群衆をかき分けて出てきたのは、お付きを連れながら杖を突いて歩く、とても大柄な赤毛の長髪の女性だった。当然頭には獣人の証である小さな丸い耳が生えていたが、傷だらけで、片耳などは端が欠けてしまっていた。


よく見れば耳だけじゃない、確認できる限りの皮膚の表面は大小さまざまな傷が刻まれている。右目には一際大きな傷跡があり、その瞳は閉じられており隻眼であることが見て取れた。


「そ、村長。お体に障ります」


オプールの父親が一人歩み出て、その女性の体を気遣うようなそぶりを見せた。何となく感づいてはいたが、やはりこの女性が村長のようだ。体が悪いのだろうか


村長の女性は、気遣って差し伸べてきたオプールの父親の手を逆に握り返し、その手を懐へと潜り込ませて微笑んだ。


「いいんだよ、リーデル。よく戻った……本当に」

「はい……っ!」

「みんなも、おかえり!」


村長が村人たちに対し声をかけると、皆一斉に涙ぐみ村長へと頭を下げ始めた。またしても俺は置いてけぼりである。


そして忘れられるオプール。いい気味である。


村長の女性は、ゆっくりと俺とリンのところまで歩いてきた。そして、俺の顔をじっと見つめ始める。


何か気の利いた一言でも言えればいいんだろうが、あいにく俺にそんな教養はない。ただ見つめられるままに、息をのんでじっとするほかなかった。

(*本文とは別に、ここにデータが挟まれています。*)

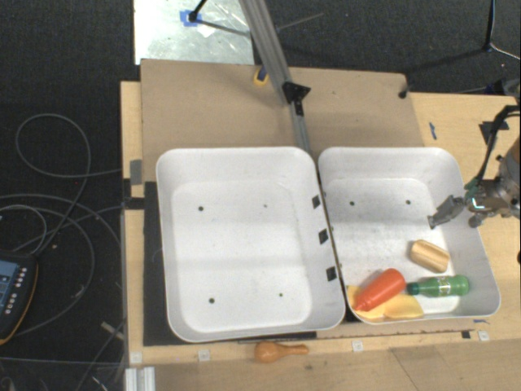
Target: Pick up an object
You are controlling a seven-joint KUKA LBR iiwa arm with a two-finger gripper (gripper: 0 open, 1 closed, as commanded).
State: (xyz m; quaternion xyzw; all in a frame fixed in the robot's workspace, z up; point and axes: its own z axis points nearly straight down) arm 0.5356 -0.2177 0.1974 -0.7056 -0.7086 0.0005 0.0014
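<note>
Lying in the near right corner of the right bin [383,169], four candidates waited: a tan wooden block [429,255], a green bottle [440,286] on its side just nearer, an orange carrot-shaped toy [379,289] to their left, and a yellow piece [400,307] partly under the carrot. None had been lifted. The gripper [446,212] hung over the bin's right side, a little farther back than the block and apart from it; whether its tips were spread or pressed together could not be told. Nothing sat between them. The step in hand looked like the approach. The next move probably called for shifting nearward over the block, which stood clearest of its neighbours, then descending. The left bin [236,165] held nothing to pick, and a small wooden pear-shaped object [279,350] lay on the bench beyond its near edge.
</note>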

見る限り、大分歳は言っていると思うが、高齢といった感じでもない。40から50の間ぐらいだろうか、サンプル数が少なすぎて何とも言えないが、オプール父よりは年上だと思う。


何よりも、その全身に刻まれた傷跡が、彼女の生きてきた期間を想像しづらくさせているのだ。


やがて、俺の全身をつぶさに観察したその女性は、ニヤリとした笑みを浮かべて行った。


「狼の獣人とは、珍しいねえ。あんた、未開の地から来たのかい?」

「……っ、詳しく話を聞かせてくれ!」


こいつは何か知っている。その予感が、考えるよりも先に俺に口を開かせていた。